# stuck in gear



## kgbmiker (Feb 15, 2013)

So this past weekend we had the BIG blizzard here in CT. After few hours of use it started to get stuck in gear, (wouldn't stop moving) I let it sit in the garage over night, seemed better next morning, but after a few hours of use started to stick again. Now it won't let go. Opened it up and the friction disc is in constant contact with the other disc. I can not figure this out, someone please help!! BTW, the drive lever is not too tight.


----------



## Shryp (Jan 1, 2011)

How old is it? I have a couple Ariens that were that way when I got them because the slide part that moves back and forth to engage the friction disc was gummed up. Lucky for me they were older so they had solid rods for linkages and I could manually pull the handle back up. It sounds like you are having similar problems, but since yours is a cable you can't just pull the handle back out.

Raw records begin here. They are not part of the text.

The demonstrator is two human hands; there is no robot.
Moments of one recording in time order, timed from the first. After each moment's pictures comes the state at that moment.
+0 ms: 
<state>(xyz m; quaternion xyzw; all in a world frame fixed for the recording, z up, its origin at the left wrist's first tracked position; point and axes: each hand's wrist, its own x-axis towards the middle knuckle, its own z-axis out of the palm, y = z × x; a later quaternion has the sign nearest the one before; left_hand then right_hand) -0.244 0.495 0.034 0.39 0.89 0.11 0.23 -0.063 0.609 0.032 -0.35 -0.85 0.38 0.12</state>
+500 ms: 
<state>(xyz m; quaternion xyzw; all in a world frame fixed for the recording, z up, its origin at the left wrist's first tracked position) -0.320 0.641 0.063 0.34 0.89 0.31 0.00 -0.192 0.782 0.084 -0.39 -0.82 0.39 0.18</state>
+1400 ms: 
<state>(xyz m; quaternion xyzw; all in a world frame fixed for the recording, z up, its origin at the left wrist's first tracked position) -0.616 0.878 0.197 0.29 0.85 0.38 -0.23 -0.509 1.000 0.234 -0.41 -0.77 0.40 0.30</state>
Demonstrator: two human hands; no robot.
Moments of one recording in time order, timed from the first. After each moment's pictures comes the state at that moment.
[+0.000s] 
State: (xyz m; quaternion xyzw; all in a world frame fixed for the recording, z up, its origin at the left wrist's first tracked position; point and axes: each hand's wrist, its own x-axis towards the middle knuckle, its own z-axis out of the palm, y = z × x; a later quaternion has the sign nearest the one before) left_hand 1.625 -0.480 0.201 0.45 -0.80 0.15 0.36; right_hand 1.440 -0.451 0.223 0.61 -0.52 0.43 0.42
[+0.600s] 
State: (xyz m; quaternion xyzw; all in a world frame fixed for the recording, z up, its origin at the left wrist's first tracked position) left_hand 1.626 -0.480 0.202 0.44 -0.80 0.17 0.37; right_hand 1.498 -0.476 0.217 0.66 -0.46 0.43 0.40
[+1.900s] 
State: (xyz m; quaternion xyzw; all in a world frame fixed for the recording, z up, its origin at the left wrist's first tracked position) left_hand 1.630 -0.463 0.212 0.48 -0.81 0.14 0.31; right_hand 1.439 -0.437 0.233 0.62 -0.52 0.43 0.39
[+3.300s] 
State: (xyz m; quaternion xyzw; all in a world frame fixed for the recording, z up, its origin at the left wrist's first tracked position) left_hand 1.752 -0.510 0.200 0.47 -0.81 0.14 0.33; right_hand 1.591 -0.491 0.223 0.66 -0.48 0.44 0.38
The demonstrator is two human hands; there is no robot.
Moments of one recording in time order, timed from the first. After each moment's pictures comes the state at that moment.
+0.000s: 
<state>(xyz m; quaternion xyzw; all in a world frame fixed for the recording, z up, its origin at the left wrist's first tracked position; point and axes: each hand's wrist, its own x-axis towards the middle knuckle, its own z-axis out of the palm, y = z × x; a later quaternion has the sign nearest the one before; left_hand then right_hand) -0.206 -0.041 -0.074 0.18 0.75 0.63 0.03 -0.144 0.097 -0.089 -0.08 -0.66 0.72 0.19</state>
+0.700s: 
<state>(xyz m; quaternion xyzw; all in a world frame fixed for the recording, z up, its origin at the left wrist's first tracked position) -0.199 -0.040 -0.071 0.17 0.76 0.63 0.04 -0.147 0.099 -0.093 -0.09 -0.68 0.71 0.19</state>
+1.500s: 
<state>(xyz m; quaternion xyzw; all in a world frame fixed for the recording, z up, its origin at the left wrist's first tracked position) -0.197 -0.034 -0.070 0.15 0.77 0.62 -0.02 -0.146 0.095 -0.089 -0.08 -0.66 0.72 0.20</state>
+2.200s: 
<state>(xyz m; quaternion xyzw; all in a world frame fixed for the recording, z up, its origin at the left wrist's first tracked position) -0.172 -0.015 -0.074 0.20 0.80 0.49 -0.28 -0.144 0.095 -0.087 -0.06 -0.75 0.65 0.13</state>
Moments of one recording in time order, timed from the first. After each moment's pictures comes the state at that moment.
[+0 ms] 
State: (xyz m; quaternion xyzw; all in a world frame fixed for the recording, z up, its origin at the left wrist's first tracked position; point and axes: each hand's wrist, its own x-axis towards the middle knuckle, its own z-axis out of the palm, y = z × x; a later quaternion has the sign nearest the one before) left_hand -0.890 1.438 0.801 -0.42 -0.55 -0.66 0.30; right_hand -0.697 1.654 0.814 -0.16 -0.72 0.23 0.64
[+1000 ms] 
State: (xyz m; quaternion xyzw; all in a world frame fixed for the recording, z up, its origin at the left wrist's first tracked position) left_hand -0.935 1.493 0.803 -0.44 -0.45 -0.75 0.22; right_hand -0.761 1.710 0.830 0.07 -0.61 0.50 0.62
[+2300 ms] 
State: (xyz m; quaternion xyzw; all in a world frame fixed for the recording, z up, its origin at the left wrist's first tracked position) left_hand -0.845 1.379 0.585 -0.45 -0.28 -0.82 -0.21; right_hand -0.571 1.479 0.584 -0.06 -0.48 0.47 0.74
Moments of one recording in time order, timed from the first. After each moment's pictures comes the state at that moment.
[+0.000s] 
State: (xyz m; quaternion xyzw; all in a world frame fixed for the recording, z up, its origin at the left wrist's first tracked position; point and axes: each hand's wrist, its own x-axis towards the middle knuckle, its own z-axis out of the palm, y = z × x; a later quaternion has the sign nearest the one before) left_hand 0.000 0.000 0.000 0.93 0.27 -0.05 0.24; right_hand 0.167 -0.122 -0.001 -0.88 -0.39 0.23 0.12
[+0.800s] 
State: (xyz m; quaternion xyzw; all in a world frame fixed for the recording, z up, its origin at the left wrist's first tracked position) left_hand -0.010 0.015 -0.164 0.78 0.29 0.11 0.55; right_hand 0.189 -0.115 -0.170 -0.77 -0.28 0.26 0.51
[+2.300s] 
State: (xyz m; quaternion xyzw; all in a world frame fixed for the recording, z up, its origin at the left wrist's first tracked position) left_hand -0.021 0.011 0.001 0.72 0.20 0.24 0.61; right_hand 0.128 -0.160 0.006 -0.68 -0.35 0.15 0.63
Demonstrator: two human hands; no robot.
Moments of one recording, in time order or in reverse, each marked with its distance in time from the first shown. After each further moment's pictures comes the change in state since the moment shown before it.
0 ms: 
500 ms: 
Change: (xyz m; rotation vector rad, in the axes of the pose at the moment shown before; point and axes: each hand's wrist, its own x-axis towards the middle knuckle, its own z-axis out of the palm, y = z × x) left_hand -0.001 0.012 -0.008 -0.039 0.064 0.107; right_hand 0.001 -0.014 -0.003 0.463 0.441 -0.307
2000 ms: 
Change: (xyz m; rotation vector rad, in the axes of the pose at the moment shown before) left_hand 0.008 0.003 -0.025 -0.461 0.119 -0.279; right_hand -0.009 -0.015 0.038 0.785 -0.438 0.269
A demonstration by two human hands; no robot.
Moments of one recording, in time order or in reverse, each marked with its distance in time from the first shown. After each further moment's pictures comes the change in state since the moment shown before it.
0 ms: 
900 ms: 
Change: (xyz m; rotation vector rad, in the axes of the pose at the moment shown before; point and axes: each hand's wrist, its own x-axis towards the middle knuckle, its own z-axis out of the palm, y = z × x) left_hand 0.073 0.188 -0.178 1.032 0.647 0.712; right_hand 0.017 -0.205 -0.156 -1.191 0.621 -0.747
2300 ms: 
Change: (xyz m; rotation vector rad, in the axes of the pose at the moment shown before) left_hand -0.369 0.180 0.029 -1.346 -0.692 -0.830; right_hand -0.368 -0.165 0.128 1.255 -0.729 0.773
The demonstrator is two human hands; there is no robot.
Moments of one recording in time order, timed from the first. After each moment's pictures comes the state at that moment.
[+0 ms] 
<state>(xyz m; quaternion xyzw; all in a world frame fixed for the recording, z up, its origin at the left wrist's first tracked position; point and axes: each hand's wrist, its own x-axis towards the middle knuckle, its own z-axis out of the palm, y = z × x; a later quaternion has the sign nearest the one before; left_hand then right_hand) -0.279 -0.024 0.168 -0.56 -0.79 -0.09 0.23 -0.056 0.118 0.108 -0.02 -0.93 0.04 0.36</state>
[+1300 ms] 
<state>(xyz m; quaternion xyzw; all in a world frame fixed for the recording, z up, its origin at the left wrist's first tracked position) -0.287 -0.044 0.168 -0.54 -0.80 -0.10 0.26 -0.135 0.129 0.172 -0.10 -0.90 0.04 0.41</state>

Your other possibilities could be a broken or unhooked return spring or you are getting snow getting inside and icing something up.


----------



## kgbmiker (Feb 15, 2013)

3-4 yrs tops. 

It's been in the garage since Sunday, so there is no ice on it any more. I will check the springs, but the funny thing is that, visually, there is nowhere for it to drop in the front. the edge of the disk seems like its been grinding on something. there is only 1 spring that i can see in the back and I think it has something to do with the auger 

Thank you!


----------